What to produce: Would you repeat the listing below exactly, with no pictures in it?

Entries supplied:
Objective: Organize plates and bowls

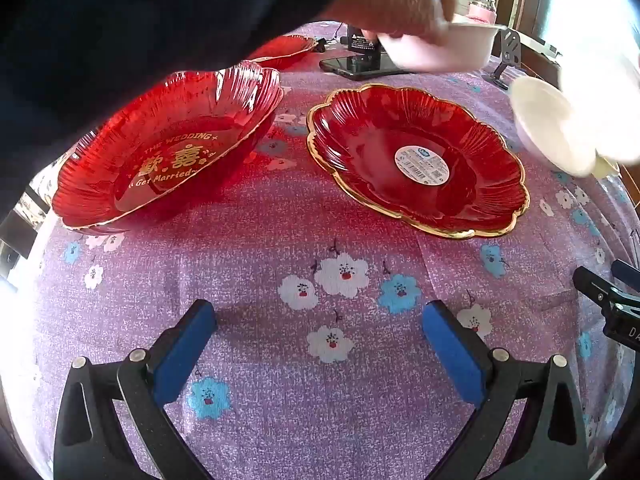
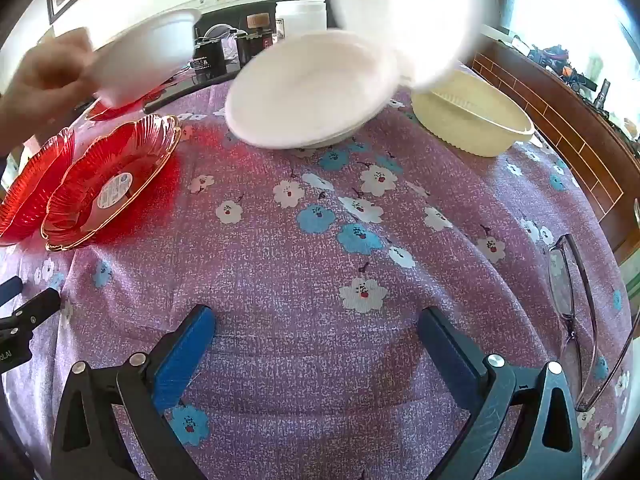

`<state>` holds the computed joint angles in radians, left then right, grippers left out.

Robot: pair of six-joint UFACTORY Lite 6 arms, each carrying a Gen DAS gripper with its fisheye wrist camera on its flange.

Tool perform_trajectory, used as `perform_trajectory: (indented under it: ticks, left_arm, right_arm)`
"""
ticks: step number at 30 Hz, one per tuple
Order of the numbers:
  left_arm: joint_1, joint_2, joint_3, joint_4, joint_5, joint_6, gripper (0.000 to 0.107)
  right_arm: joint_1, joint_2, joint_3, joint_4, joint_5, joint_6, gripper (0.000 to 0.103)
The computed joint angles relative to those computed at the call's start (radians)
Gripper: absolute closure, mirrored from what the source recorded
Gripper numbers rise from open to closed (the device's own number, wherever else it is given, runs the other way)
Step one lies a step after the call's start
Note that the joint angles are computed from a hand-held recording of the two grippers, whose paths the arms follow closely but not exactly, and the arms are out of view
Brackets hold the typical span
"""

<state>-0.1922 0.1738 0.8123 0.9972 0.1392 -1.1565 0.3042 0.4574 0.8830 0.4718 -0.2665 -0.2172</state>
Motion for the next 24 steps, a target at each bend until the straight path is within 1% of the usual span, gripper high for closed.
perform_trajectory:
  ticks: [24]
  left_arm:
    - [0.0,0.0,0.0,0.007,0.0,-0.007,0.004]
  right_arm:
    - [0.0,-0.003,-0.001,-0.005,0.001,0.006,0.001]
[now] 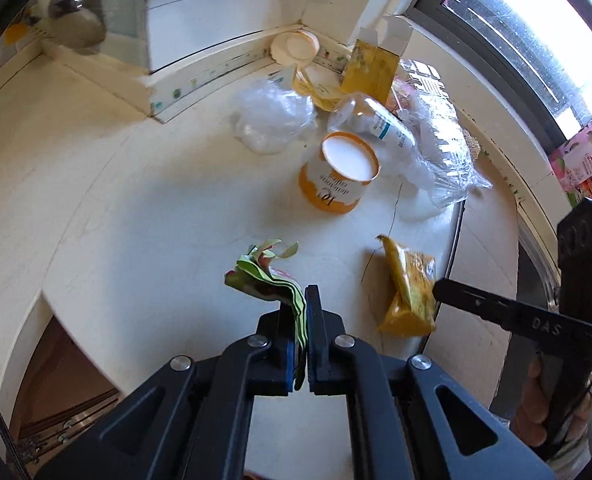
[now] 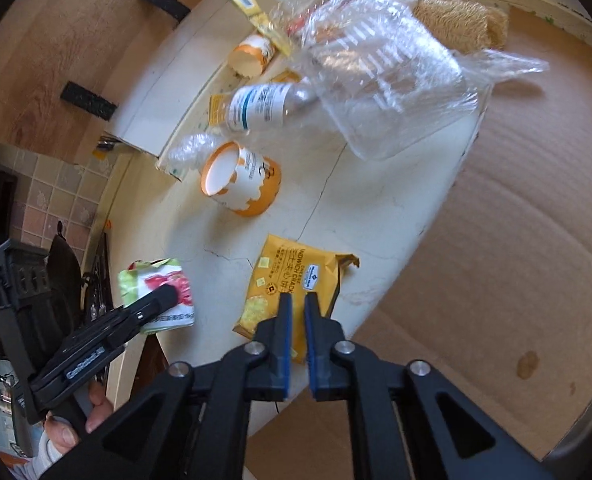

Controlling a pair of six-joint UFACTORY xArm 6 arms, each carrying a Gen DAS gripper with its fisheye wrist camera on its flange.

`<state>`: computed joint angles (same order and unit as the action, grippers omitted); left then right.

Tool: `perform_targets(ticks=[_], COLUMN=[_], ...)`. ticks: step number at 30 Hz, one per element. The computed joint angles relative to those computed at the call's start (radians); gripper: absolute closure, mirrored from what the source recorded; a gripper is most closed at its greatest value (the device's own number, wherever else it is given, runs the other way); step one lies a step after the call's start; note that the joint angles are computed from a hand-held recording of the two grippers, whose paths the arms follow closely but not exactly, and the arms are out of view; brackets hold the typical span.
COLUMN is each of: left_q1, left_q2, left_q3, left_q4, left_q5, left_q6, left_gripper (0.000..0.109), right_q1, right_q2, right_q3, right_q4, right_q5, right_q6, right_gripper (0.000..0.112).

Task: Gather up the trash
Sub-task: 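Carry the wrapper and snack bag down over the trash bin with both tools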

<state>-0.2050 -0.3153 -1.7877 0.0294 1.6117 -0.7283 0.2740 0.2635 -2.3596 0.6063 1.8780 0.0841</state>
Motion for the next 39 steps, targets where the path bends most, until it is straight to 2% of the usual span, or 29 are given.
perform_targets(ticks=[4, 8, 9, 10, 12, 17, 20, 24, 27, 28, 29, 36, 39], left_q1=[-0.006, -0.006, -0.006, -0.005, -0.009, -0.033, -0.035, -0.047, -0.043, -0.048, -0.048, -0.080, -0.112], left_q2=[-0.063, -0.120, -0.130, -0.142, -0.165, -0.185, -0.206, -0.246, -0.282, -0.295, -0.310, -0.404, -0.450], left_q3=[0.021, 0.034, 0.038, 0.043, 0.050, 0.050, 0.061, 0.084, 0.110, 0.118, 0.126, 0.152, 0.155], left_q4=[0.019, 0.040, 0.045, 0.049, 0.060, 0.099, 0.101, 0.120, 0.117, 0.120, 0.119, 0.117, 0.117], left_q5=[0.031, 0.062, 0.066, 0.071, 0.081, 0.112, 0.122, 0.143, 0.155, 0.161, 0.164, 0.198, 0.228], left_q6=[-0.031, -0.061, -0.068, -0.075, -0.086, -0.101, -0.104, -0.109, -0.105, -0.105, -0.104, -0.078, -0.061], left_gripper=[0.106, 0.106, 0.106, 0.106, 0.106, 0.106, 0.106, 0.106, 0.106, 0.106, 0.106, 0.106, 0.106], right_q1=[0.026, 0.057, 0.066, 0.082, 0.129, 0.226, 0.268, 0.293, 0.310, 0.312, 0.311, 0.385, 0.455], right_q2=[-0.032, -0.024, -0.019, -0.001, 0.048, 0.063, 0.062, -0.032, -0.123, -0.143, -0.151, -0.317, -0.424], right_q3=[0.039, 0.003, -0.010, -0.043, -0.135, -0.152, -0.146, 0.014, 0.151, 0.178, 0.186, 0.319, 0.389], right_q4=[-0.047, -0.056, -0.060, -0.079, -0.154, -0.320, -0.407, -0.450, -0.478, -0.476, -0.462, -0.431, -0.419], right_q5=[-0.022, -0.027, -0.030, -0.024, -0.002, -0.051, -0.029, -0.074, -0.160, -0.172, -0.164, -0.235, -0.265], right_q6=[0.012, 0.026, 0.034, 0.044, 0.057, 0.035, 0.031, 0.010, 0.012, 0.018, 0.023, 0.097, 0.144], right_gripper=[0.062, 0.060, 0.056, 0.045, 0.037, 0.037, 0.037, 0.063, 0.071, 0.083, 0.089, 0.090, 0.089])
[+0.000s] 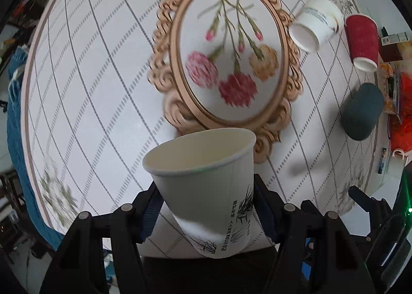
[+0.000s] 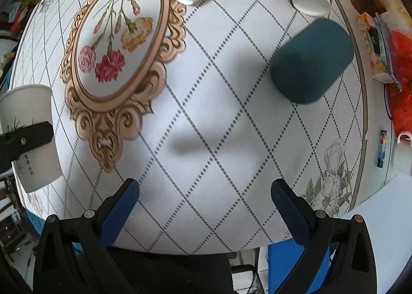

Output of the task:
Objective: Organize plates and bowls


`<state>` holds the computed joint angles in radians, left then right, grippers left out.

Robot: pair of six-joint UFACTORY Lite 6 arms, each carrying a Gen DAS gripper with its fisheye wrist camera on its flange.

Tool perform_trajectory, used as `perform_trajectory: (indented under it: ticks, left_arm, right_arm)`
"""
ticks: step number at 30 Hz, one per tuple
Order of the numbers:
  left_arm: joint_1, joint_2, joint_3, joint_4, joint_5, joint_6, gripper (0.000 to 0.107)
  right_arm: joint_1, joint_2, joint_3, joint_4, joint_5, joint_6, gripper (0.000 to 0.103)
The computed joint angles relative to those computed at the call's start (radians)
Gripper: absolute closure, mirrored from what the source recorded
Gripper numbers rise from open to closed (the device's own number, wherever else it is given, runs the other way)
Step one lies a step after the call's start
Note that the joint angles are computed from a hand-held recording of the two grippers, whose paths the arms follow closely but not exactly, and the arms are out of view
Brackets hold the typical span
"""

<state>-0.1922 0.1738 0.8123 0.9972 0.1392 -1.1565 0.3042 0.4574 0.8830 0.4718 -0.2665 -0.2172</state>
Motion for the next 24 steps, a target at each bend until the straight path is within 1% of the usual span, gripper high for closed.
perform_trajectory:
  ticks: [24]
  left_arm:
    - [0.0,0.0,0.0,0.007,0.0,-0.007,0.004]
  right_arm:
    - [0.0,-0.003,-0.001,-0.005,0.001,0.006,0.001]
[now] 
[now] 

Controlling a pair of six-joint UFACTORY xArm 6 arms, each carrying a Gen DAS gripper with its fisheye wrist camera on its flange.

`<state>`: computed joint angles (same order and unit as the action, grippers omitted); left then right.

Tool: `perform_targets(ticks=[_], COLUMN=[_], ...)`. ticks: step number at 30 Hz, one per element. The computed joint angles relative to those computed at the call's start (radians); gripper: absolute closure, mirrored from what the source recorded; a gripper is most closed at its greatest value (the device's own number, wherever else it is given, runs the other way); step one lies a step after the call's start; note that the joint angles are computed from a hand-held recording of the two grippers, whose paths the arms follow closely but not exactly, and the arms are out of view; brackets hold the typical span.
COLUMN is each of: left_q1, left_q2, left_q3, left_q4, left_q5, left_q6, left_gripper (0.000..0.109), right_q1, right_q2, right_q3, right_q4, right_q5, right_q6, right_gripper (0.000..0.112).

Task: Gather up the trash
Sub-task: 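Carry the wrapper and snack bag down over the trash bin with both tools
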
<state>-0.2050 -0.3153 -1.7877 0.0294 1.6117 -0.7283 0.2740 0.2635 -2.3596 0.6063 1.8780 0.0841</state>
Motion for the next 39 steps, targets where the path bends most, until it is straight to 2% of the usual span, or 29 are given.
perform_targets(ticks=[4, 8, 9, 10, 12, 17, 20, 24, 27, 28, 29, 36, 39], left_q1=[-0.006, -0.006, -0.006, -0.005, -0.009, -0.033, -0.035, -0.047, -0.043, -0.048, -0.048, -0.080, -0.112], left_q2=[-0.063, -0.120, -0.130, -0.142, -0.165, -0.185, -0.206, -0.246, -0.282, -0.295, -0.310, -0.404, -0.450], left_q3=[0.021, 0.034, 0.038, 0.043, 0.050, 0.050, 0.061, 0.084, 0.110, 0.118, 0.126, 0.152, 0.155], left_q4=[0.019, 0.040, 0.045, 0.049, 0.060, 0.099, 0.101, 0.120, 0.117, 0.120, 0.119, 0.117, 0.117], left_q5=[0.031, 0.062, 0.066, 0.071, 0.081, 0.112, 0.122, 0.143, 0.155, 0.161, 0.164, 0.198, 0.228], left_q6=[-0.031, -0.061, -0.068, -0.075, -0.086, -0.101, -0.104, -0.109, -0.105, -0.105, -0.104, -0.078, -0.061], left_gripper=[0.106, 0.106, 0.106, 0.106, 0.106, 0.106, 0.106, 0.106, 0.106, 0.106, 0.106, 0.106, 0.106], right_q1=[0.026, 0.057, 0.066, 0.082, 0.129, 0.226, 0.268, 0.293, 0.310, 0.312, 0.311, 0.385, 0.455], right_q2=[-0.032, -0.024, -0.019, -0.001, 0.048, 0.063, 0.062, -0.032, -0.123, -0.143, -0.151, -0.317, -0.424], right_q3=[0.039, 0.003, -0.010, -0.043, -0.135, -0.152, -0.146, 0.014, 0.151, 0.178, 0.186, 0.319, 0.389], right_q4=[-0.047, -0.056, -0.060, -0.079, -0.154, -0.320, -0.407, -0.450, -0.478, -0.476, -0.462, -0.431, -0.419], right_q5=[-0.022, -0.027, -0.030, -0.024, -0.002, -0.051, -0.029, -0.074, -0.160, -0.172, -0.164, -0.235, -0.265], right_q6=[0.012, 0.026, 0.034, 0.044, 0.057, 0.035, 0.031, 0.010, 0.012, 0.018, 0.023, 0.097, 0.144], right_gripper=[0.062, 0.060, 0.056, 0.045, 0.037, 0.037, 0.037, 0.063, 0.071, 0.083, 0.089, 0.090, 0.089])
[+0.000s] 
[+0.000s] 

The response is finished, and the exercise is complete.